US indictment complicates Colombian peace process
Charges against two warlords last week raise question of extradition.
BOGOTá, COLOMBIA
A US indictment last week of two paramilitary warlords on drug trafficking charges could further heat up an already growing debate over Colombia's controversial extradition policy.
On July 22, a New York federal court unsealed charges against Diego Fernando Murillo, better know as "Don Berna," and Vicente Castaño, part of the family who originally founded the right-wing death squads, accusing them of smuggling tons of cocaine into the US.
The US ruling is likely to further complicate the fragile government peace process with the paramilitaries, known by their Spanish acronym AUC. On July 1, paramilitary leaders agreed to concentrate in a government safe zone in Santa Fe de Ralito, Córdoba, in order to negotiate terms for demobilization. In exchange, the government lifted arrest warrants for top warlords, including Mr. Murillo and Mr. Castaño, and thus nullifying extradition requests, at least temporarily.
Although the US indictment does not specifically demand extradition, it is considered a probable next step. As defense analyst Alfredo Rangel put it, "In the end, the decisive point [in negotiations] for some [AUC] leaders is going to be extradition."
President Alvaro Uribe's government holds a record for the number of extraditions - about 140, more than double the 64 extradited in the four-year government of President Andrés Pastrana.
Some lawmakers, the Catholic Church, and the media have not only decried the number of extraditions, but warned that they threaten to torpedo the paramilitary peace process. The biggest problem is how to distinguish between and adequately punish AUC leaders who often have dual identities as warlords bent on vanquishing their nemesis, left-wing rebels known as the FARC, and powerful drug lords interested in enriching themselves.
At a recent Washington conference on the peace process, Colombian Congresswoman Rocio Arias, who plans to introduce legislation to ban extradition for members of armed groups engaged in a peace process, called extradition an "insurmountable obstacle" in negotiations.
In a later interview, Arias insisted the US was mistaken in its assessment of Murillo, Castaño, and company. "The chiefs of the AUC are not narcotraffickers," Arias said boldly, demonstrating how thorny negotiations will be. She claims they simply live in zones with coca, the ingredient in cocaine, an "inheritance" received from the FARC. "Nobody agrees with extradition," Arias added.
Extradition has always been controversial: Those who favor it argue it provides strong leverage over criminals, mostly drug traffickers, otherwise judged by a corrupt judicial system, while those against it contend it violates national sovereignty.
Colombia banned extradition as part of its 1991 constitution after a bloody terror campaign by drug lord Pablo Escobar. Extradition was reinstituted in 1997 under President Ernesto Samper, who was himself accused of receiving drug money for his presidential campaign.
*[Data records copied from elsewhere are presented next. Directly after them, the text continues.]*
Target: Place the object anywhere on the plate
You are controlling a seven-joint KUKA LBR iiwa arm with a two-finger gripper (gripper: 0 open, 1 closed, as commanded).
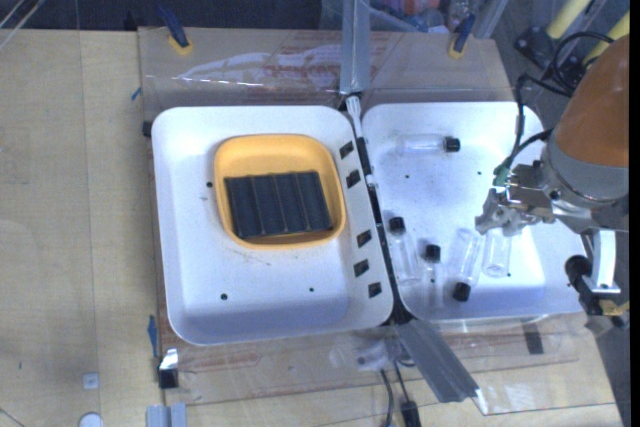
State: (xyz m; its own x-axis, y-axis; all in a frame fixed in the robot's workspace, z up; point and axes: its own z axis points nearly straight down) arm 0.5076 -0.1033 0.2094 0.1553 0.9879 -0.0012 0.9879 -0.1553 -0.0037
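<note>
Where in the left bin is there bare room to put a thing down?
On the yellow plate, a dark ridged slab covers the middle, leaving a bare rim around it. The left bin has bare white floor around the plate. The right bin is crowded with clear vials.

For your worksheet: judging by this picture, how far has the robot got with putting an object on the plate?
Done: a dark ridged block already lies on the yellow plate in the left bin. In hand: the gripper hangs over the right bin. Left: several clear vials lie there.
</note>
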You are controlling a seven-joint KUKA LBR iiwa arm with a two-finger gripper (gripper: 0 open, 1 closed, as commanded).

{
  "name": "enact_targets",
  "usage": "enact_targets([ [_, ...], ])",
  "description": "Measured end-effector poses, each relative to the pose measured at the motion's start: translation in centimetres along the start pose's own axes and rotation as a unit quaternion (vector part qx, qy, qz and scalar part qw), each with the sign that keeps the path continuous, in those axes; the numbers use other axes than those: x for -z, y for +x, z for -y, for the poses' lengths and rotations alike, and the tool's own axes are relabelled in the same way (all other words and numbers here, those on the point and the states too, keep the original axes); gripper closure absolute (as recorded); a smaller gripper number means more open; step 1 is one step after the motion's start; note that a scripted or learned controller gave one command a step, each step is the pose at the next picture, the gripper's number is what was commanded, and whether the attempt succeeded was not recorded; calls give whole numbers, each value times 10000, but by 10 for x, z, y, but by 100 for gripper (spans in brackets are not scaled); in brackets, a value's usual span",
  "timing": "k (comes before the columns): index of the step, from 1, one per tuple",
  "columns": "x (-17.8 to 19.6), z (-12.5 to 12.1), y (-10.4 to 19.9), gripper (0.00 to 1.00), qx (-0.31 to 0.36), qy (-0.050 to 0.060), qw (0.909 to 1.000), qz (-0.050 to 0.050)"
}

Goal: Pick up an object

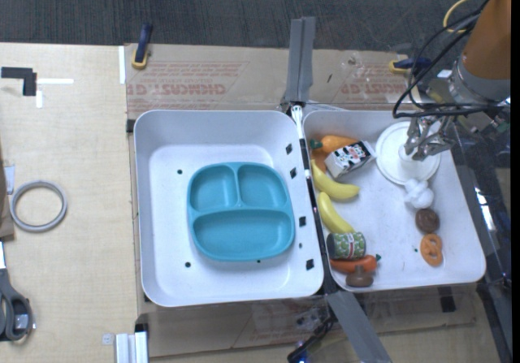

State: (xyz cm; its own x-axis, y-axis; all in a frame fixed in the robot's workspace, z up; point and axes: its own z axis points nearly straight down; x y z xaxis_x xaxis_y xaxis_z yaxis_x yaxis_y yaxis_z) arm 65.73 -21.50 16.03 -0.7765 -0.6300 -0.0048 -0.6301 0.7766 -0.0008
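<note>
My gripper (422, 144) hangs over the far right part of the right bin (463, 272), just above the right side of a small white round dish (396, 157). Nothing can be seen held in it. In the same bin lie a small milk carton (351, 157), an orange toy (337, 143), two yellow bananas (334, 183) (337, 214), a green can (348, 245), a red pepper (358, 264), a white lumpy piece (418, 192), a brown round piece (427, 220) and an orange ring-shaped piece (431, 249).
The left bin (154, 191) holds a blue divided plate (241, 211). A grey bar (300, 61) rises between the bins at the back. A roll of tape (36, 205) and scissors (12, 317) lie on the wooden bench at the left.
</note>
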Motion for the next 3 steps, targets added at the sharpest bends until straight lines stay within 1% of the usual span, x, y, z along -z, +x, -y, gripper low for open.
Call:
enact_targets([
  [1, -69, -41, 46, 100, -75, -7, 10000, -4],
  [2, -68, -41, 45, 0, -75, -3, 10000, 1],
  [3, -69, -146, 96, 0, -1311, -8, 9914, -20],
])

Sparking a firestorm of criticism, Samper now says extradition needs to provide more judicial guarantees for the accused.
According to the Interior and Justice Ministry, Uribe's government has shipped 105 Colombians to the US in 2003 and 2004. That includes Nelson Vargas Rueda, who was extradited with much fanfare 14 months ago as the first FARC guerrilla ever to be sent to the US. Vargas was charged with the killing of three American indigenous activists in 1999, but a case of mistaken identity prompted his return recently and harsh criticism of Uribe's zealous extradition policy.
Senator Carlos Gaviria, an Uribe opponent and former constitutional court judge, argues that Uribe's extradition record is an extension of the president's national security policy, in which he has been waging war against the FARC while trying to negotiate with the paramilitaries, both of whom are heavily involved in drug trafficking.
Apparently, one way Uribe is attempting to negotiate with the AUC leaders, five of whom are now wanted by the US, is through the threat of extradition. Despite criticism, Uribe has stuck to the promise that AUC leaders accused of drug trafficking will be extradited to the US.
This raises the question of whether more attention and harsher sentences should be doled out to drug traffickers rather than paramilitary leaders who have committed massacres.
As Interior and Justice Minister Sabas Pretelt put it after being asked by El Tiempo newspaper whether it wasn't a serious thing to be negotiating with know narcotraffickers, "Why is [narcotrafficking] more serious than having committed a massacre?"